The American dream of suburbia is running out of road —at least according to Benjamin Ross, a Maryland-based author and transit activist. He will tackle this issue and more when he comes to town to speak on May 4, exactly two days after his latest book, Dead End: Suburban Sprawl and the Rebirth of American Urbanism, hits the shelves.
“The suburban value system that people used to assume was a superior way of living has reached a dead end,” says Ross. “It’s no longer a status symbol to have a lawn and a car.”
Ross says he will discuss his new book and how it deals with the situation created by the post-WWII trend of middle class families moving away from urban areas and into the chaotic ring of the suburbs. He will touch on how this trend, through bad planning and shoddy architecture, has led to modern realities like strip malls and traffic nightmares.
This phenomenon of sprawl and urban movement is evident all across the nation, including in Eugene, where there are transit disputes over the EMX, gentrification fears in the Whiteaker and new high rise apartment buildings springing up like weeds near the UO campus.
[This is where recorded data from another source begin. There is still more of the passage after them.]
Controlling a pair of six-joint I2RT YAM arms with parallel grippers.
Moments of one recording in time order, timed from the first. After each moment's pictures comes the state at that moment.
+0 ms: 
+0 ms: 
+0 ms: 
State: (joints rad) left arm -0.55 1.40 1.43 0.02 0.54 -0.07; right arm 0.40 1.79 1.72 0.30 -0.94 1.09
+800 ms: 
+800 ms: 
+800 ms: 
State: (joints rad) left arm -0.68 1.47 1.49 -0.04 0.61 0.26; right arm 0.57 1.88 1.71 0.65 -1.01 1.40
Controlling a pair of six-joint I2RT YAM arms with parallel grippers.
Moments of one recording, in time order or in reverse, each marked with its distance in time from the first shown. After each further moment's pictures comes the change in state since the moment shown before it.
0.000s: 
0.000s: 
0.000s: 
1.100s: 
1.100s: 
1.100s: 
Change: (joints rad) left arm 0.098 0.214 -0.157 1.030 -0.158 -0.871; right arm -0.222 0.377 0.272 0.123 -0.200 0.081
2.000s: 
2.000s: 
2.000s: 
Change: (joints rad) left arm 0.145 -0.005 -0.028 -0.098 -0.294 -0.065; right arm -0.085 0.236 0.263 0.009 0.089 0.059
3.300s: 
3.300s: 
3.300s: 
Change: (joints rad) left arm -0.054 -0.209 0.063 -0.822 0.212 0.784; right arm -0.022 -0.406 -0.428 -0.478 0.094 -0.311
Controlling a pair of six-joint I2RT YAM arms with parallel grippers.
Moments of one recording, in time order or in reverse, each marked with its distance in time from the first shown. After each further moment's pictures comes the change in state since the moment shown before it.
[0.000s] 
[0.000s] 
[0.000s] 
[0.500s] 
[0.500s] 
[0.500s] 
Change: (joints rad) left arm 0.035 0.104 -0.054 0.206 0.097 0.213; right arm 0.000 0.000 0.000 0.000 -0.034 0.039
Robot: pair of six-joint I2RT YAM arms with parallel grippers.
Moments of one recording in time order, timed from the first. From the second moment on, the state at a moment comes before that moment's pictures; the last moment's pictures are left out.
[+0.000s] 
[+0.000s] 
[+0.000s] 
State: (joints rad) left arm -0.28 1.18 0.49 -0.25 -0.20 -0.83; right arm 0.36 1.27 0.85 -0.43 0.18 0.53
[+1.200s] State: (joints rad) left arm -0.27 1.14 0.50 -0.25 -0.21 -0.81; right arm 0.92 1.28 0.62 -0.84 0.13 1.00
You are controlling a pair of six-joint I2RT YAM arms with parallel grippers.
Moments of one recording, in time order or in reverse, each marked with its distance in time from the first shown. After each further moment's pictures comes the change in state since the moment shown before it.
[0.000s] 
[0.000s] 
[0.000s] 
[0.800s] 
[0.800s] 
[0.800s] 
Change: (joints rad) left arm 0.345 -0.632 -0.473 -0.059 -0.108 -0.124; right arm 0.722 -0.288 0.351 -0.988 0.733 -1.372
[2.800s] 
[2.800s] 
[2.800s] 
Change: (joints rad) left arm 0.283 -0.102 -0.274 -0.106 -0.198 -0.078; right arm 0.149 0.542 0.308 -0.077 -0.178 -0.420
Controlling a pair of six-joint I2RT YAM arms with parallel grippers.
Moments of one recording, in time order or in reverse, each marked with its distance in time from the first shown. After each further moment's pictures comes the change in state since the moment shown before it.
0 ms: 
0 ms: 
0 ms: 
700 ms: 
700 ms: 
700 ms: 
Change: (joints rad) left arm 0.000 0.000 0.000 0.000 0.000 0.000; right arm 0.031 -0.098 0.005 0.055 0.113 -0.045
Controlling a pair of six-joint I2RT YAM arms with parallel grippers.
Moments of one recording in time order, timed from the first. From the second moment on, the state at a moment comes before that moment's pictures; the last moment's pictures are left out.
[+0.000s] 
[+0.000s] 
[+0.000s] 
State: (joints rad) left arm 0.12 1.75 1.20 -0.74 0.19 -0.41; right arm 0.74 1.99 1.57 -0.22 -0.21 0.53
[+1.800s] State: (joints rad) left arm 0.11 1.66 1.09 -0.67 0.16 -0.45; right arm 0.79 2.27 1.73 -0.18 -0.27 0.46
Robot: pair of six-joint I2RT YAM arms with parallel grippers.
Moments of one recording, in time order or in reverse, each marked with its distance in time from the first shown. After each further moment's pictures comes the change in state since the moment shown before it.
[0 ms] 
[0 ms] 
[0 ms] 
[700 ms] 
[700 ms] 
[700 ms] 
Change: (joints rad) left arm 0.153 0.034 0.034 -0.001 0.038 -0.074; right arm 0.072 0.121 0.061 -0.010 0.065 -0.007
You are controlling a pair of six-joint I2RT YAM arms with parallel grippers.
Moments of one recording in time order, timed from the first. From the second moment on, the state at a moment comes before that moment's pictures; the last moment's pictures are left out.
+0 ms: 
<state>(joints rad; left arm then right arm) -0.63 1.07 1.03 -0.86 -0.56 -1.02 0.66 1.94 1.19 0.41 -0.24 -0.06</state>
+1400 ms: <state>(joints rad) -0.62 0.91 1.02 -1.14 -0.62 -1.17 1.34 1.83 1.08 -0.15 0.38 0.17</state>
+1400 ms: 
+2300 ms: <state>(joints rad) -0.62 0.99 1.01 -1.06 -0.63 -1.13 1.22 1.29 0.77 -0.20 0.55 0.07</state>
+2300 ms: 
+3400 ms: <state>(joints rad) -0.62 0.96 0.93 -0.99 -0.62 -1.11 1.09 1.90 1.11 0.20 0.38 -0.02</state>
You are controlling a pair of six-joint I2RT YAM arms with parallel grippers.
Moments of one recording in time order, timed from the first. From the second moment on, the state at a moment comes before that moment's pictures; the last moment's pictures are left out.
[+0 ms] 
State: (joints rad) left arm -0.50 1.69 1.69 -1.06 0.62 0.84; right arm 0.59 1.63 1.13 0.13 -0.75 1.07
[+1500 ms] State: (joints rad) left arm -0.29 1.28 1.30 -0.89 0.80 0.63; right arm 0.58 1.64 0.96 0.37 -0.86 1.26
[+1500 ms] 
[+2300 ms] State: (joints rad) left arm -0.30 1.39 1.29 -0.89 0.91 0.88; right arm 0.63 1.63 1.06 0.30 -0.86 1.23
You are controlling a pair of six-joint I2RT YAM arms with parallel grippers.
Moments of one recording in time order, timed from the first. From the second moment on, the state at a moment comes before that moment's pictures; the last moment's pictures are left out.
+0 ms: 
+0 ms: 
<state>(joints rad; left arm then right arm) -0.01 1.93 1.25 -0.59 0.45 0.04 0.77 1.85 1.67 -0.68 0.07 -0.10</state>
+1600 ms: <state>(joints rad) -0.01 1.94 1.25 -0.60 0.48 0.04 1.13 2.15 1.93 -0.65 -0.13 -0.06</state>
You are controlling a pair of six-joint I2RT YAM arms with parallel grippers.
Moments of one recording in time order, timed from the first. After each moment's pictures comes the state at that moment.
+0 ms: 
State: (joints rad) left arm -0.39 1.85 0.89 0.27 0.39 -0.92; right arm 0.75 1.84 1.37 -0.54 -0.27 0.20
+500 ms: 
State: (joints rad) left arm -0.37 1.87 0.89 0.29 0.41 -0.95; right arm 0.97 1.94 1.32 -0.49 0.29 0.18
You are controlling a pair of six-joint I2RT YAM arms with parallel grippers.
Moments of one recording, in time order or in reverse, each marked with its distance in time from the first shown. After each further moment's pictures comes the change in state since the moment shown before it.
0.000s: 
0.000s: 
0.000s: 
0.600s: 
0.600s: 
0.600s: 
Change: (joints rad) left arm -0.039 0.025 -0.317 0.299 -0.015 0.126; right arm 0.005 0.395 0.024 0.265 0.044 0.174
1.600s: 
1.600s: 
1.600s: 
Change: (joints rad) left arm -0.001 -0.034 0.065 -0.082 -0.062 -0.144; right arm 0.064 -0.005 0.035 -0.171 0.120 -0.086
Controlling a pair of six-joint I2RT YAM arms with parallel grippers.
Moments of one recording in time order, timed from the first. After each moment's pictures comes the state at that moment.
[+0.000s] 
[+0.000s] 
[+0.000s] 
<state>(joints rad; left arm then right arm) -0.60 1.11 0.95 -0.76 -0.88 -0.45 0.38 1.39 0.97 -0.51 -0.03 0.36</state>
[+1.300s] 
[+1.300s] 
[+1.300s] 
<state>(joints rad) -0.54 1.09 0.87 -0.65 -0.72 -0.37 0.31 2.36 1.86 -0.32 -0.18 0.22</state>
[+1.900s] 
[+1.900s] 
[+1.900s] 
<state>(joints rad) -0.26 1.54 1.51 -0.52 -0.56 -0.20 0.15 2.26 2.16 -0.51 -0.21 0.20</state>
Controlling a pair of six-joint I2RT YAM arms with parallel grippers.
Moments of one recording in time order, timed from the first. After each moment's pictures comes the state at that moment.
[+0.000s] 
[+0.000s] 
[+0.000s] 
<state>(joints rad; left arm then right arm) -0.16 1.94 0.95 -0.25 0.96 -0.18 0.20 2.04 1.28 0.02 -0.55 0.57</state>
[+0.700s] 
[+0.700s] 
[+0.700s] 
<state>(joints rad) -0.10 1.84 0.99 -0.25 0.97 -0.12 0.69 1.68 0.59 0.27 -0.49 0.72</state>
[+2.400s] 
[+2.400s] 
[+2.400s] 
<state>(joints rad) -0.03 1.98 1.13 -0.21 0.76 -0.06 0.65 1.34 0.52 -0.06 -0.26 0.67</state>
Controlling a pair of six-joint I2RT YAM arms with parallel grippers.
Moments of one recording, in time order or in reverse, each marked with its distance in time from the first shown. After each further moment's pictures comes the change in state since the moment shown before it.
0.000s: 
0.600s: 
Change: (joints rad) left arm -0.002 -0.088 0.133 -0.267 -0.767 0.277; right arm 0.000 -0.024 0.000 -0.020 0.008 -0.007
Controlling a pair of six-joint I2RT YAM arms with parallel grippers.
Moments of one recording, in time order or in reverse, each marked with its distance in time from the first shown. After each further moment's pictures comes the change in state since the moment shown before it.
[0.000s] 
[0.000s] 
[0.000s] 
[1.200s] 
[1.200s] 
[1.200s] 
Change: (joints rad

Ross will also provide an analysis of contemporary planning and suggestions for how to effect change in the modern age because suburbanization “affects the way we live; people get stuck in a rut and have to get in a car for everything that they do. There’s nothing but parking garages and malls,” he says. “There’s a lot of interest out there on how do we fix our cities.”
Ross’ free talk will take place 4 pm Sunday, May 4, at Cozmic, 199 W. 8th Ave.